J.P. Morgan Securities LLC is the lead bank on the deal that will be used for general corporate purposes.

SunCoke is a Lisle, Ill.-based producer of metallurgical coke.

Milk revises deal

Milk Specialties made a number of changes to its credit facility, including lowering the size and lifting pricing, and is expecting to allocate the transaction sometime next week, a market source told Prospect News.

Under the revisions, the company's first-lien term loan (B2/B+) is now sized at $125 million, down from $145 million, and pricing is Libor plus 700 bps with a 1.5% Libor floor and an original issue discount of 97, versus initial talk of Libor plus 650 bps with a 1.5% floor and a discount of 97 to 98, the source said.

Also, the $60 million second-lien term loan (CCC+) is now priced at Libor plus 1,300 bps with a 1.5% floor and a discount of 96, compared to earlier talk of Libor plus 1,050 bps with a 1.5% floor and a discount of 96 to 97, the source remarked. The tranche is still non-callable for one year, then at 102 in year two and 101 in year three.

Milk getting revolver

Milk Specialties' $220 million credit facility, down from $240 million, continues to provide for a $35 million revolver (B2/B+)

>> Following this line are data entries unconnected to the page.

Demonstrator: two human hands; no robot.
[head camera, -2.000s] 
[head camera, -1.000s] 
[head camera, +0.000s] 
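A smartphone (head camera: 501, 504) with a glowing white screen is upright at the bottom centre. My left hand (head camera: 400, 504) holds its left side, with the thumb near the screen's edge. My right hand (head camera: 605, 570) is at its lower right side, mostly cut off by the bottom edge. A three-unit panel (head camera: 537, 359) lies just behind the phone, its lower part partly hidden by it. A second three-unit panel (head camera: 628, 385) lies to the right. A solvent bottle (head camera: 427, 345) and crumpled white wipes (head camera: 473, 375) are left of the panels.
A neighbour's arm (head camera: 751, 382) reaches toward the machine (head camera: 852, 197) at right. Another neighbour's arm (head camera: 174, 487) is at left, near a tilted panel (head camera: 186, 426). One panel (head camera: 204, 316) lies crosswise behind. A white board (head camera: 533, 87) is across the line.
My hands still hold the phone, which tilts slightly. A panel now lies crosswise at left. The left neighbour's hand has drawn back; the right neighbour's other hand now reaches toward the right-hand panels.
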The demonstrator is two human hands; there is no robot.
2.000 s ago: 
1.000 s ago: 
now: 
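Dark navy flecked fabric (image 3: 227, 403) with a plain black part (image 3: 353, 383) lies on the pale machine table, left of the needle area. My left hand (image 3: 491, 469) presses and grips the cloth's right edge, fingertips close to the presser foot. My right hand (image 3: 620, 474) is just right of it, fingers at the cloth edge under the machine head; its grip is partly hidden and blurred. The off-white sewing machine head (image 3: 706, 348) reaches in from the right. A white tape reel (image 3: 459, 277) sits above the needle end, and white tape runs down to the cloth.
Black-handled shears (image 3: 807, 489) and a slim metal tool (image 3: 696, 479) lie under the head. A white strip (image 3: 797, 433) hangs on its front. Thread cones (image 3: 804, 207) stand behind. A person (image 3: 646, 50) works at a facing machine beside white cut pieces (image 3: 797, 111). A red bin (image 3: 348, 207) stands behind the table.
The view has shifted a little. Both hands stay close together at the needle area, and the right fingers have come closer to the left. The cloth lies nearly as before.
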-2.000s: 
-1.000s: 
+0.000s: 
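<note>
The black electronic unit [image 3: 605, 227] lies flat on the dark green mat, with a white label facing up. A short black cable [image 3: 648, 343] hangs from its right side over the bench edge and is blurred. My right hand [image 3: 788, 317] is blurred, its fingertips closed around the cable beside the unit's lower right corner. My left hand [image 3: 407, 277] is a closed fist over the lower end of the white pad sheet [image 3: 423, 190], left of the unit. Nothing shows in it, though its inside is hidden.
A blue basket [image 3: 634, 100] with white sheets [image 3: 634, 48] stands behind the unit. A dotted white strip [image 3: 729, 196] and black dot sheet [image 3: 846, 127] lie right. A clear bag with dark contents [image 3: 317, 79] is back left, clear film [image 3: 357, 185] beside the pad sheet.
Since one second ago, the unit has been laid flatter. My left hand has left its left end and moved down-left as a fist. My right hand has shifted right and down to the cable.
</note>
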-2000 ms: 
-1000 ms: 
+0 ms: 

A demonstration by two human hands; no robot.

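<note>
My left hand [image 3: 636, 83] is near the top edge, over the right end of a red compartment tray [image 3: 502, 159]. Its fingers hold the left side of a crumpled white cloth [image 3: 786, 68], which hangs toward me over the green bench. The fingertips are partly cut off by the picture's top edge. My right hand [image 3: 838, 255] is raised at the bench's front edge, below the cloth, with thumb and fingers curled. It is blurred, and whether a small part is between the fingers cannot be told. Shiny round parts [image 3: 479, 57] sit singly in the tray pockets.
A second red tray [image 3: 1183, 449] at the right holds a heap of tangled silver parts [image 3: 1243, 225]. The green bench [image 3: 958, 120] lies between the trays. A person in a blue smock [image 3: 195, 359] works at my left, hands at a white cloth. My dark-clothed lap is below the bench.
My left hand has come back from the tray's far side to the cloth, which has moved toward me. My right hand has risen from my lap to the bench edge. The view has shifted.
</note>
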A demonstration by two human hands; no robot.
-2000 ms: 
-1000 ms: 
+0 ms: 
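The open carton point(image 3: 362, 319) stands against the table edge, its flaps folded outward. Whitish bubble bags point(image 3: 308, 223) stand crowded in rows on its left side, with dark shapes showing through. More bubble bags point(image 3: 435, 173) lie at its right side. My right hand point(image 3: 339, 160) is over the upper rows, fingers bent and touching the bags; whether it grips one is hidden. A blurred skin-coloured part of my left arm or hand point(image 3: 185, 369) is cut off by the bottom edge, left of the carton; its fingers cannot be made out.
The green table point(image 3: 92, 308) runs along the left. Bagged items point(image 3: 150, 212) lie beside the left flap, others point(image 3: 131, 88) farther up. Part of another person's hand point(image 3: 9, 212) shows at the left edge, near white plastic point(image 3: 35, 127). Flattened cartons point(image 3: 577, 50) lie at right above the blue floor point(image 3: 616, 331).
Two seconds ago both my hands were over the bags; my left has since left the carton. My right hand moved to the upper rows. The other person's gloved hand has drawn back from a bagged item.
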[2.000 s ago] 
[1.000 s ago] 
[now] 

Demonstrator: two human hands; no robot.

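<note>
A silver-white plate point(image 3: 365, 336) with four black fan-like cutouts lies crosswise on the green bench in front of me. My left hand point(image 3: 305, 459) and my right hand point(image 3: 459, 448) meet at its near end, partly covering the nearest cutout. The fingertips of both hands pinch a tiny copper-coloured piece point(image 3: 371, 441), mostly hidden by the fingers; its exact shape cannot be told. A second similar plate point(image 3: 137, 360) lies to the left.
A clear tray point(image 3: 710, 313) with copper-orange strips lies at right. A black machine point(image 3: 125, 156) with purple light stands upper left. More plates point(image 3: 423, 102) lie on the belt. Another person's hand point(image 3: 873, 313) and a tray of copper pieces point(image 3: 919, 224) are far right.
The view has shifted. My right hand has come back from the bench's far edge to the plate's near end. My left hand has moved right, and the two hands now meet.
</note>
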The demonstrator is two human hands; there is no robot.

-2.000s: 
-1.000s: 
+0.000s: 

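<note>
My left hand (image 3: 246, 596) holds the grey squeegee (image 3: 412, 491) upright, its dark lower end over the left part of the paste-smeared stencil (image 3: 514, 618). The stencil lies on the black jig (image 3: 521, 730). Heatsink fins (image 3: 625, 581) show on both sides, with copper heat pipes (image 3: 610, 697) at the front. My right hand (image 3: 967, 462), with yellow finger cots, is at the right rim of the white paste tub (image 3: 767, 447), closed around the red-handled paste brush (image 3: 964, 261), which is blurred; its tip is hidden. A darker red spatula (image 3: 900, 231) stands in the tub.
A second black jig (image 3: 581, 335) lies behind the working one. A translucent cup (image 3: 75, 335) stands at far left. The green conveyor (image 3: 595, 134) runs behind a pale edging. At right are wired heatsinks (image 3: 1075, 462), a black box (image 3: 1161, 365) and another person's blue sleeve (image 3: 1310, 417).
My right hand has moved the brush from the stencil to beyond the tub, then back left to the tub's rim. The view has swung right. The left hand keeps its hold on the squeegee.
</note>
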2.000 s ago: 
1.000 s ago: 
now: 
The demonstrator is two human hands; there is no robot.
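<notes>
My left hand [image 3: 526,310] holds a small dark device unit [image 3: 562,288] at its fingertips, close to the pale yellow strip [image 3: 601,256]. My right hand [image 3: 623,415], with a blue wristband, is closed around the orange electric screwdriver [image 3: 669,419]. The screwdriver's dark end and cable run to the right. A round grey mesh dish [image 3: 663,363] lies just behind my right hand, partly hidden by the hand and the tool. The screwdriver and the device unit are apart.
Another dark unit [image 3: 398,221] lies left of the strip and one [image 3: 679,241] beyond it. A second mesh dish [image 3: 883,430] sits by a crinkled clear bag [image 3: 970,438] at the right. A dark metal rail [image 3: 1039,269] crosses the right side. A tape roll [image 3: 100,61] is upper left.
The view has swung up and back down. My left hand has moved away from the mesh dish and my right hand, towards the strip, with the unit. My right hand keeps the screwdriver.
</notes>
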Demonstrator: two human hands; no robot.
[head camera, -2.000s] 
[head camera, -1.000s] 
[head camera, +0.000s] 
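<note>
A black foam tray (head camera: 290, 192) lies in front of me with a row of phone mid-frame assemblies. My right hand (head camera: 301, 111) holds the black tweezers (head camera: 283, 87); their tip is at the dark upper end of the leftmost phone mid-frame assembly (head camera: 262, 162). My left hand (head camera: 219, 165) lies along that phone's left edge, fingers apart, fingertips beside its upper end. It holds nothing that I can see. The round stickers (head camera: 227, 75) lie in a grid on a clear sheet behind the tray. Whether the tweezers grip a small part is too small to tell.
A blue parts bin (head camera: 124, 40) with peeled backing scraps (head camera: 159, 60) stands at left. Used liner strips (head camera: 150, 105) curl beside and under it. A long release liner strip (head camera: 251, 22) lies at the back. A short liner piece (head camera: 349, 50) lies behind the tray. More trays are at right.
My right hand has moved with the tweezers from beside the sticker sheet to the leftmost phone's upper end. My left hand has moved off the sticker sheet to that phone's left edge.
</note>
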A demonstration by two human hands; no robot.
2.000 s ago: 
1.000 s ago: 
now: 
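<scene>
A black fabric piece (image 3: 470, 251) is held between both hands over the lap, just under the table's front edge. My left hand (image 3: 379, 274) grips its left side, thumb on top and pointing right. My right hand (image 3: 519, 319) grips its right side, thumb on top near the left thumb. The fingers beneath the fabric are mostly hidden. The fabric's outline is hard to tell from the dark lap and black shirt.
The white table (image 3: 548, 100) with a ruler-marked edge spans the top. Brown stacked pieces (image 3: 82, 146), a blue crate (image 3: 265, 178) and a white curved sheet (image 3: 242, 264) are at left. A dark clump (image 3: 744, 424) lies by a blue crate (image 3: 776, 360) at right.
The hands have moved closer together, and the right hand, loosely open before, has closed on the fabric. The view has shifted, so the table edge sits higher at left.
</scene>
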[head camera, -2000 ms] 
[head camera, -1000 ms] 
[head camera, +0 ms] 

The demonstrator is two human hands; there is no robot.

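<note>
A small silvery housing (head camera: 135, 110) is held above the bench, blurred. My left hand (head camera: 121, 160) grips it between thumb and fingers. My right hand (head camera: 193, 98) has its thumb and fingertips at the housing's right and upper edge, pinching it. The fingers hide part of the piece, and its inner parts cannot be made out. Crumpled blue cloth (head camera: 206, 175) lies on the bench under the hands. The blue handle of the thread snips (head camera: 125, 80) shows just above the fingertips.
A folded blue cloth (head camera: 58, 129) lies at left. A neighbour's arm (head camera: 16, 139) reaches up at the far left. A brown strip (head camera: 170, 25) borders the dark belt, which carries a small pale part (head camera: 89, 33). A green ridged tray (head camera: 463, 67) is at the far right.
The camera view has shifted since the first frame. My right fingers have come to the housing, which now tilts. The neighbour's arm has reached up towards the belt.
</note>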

RBC Capital Markets LLC is the lead bank on the deal that will be used to help fund the acquisition of the company by HM Capital from Stonehenge Partners Inc.

As a result of the downsizing to the first-lien term loan, $20 million of additional equity will be used for the buyout.

Milk Specialties is a Carpentersville, Ill.-based manufacturer of nutrition products.

Lightower nets interest

Lightower Fiber Networks' $150 million incremental term loan A was oversubscribed at talk of Libor plus 450 bps with no Libor floor before Wednesday's official commitment deadline hit, according to sources.

"Good mix of banks, finance companies in deal. Still have guys coming in and may extend deadline for those few who needed it," one source added.

GE Capital Markets and SunTrust Robinson Humphrey Inc. are the lead banks on the loan that will be used to fund a dividend payment.

With this new deal, pricing on the company's existing revolver and term loan A is being increased to Libor plus 450 bps from Libor plus 300 bps, to match that of the incremental debt.

Lightower Fiber Networks, a Boxborough, Mass.-based metro fiber network and bandwidth service provider, hopes to close on the new loan by year-end.